Current-Induced Polarization and the Spin Hall Effect at Room Temperature

TL;DR

This study demonstrates room-temperature electrical spin polarization and the spin Hall effect in ZnSe epilayers, revealing their dependence on doping and temperature, and providing insights into extrinsic spin transport mechanisms.

Contribution

It reports the first observation of current-induced spin polarization and the spin Hall effect in ZnSe at room temperature, with detailed measurements of spin lifetimes and conductivity.

Findings

Spin polarization decreases with doping density.

Spin Hall conductivity estimated at 3 +/- 1.5 Ohms**-1 m**-1/|e| at 20 K.

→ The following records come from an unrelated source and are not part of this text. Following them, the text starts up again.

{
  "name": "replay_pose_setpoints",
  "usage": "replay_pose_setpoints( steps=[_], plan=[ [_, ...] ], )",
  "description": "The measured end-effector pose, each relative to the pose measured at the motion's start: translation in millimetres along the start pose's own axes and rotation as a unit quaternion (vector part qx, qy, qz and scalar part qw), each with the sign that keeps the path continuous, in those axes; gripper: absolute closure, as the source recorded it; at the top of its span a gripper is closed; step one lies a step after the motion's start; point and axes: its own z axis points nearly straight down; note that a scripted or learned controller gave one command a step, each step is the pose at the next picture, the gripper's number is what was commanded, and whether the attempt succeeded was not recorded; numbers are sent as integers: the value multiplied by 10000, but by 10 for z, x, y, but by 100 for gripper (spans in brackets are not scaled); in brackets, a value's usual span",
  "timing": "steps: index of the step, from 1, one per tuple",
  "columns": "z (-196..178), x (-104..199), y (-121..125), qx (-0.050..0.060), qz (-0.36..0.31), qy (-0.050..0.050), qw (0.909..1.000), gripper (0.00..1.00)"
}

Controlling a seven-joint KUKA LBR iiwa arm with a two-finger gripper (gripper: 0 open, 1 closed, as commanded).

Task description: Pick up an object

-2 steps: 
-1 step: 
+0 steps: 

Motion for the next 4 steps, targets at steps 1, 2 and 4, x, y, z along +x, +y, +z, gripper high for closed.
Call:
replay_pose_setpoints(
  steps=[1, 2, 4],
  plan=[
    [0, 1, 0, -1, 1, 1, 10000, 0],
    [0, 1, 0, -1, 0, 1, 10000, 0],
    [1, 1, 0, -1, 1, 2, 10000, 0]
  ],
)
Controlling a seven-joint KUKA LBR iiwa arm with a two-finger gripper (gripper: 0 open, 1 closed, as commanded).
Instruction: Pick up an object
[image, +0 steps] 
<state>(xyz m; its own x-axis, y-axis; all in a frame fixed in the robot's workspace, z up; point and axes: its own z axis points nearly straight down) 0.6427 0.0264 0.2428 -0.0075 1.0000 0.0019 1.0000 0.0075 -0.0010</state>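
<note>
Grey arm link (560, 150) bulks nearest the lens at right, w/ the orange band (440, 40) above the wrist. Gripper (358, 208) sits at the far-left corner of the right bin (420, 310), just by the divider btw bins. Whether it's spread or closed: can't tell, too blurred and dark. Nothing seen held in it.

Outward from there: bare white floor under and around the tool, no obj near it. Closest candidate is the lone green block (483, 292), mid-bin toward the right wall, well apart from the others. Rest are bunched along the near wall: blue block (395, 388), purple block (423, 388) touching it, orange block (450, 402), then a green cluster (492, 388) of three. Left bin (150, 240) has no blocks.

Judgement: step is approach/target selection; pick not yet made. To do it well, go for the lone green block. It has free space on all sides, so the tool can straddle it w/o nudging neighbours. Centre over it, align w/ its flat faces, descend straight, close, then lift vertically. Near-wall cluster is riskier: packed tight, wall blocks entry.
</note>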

Effects observed from 10 K to 295 K.

Abstract

Electrically-induced electron spin polarization is imaged in n-type ZnSe epilayers using Kerr rotation spectroscopy. Despite no evidence for an electrically-induced internal magnetic field, current-induced in-plane spin polarization is observed with characteristic spin lifetimes that decrease with doping density. The spin Hall effect is also observed, indicated by an electrically-induced out-of-plane spin polarization with opposite sign for spins accumulating on opposite edges of the sample. The spin Hall conductivity is estimated as 3 +/- 1.5 Ohms**-1 m**-1/|e| at 20 K, which is consistent with the extrinsic mechanism. Both the current-induced spin polarization and the spin Hall effect are observed at temperatures from 10 K to 295 K.